Would you write out the full listing exactly, without any pictures?

> [Exercise data]:
------------

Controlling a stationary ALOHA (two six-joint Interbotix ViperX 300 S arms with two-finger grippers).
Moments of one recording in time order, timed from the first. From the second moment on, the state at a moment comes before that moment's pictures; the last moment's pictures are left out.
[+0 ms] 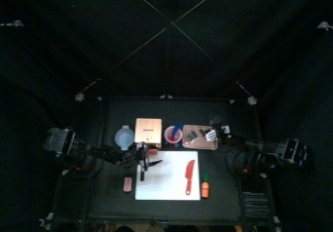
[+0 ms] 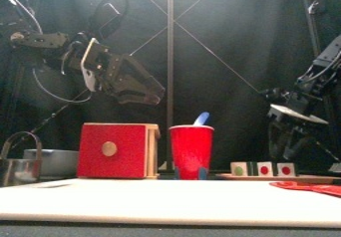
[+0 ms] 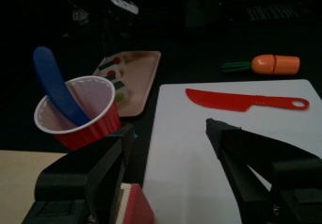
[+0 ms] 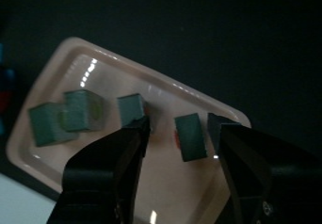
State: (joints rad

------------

> [Answer area]:
Controlling a stationary ALOHA (two six-joint Interbotix ViperX 300 S arms with two-finger grippers).
Moments of one recording in time order, timed from the first. From the second moment on, the state at a moment comes before that moment's pictures; the last moment's pictures are left out.
[+0 ms] 
[+0 ms] 
[+0 ms] 
[+0 ms] 
State: (joints rad

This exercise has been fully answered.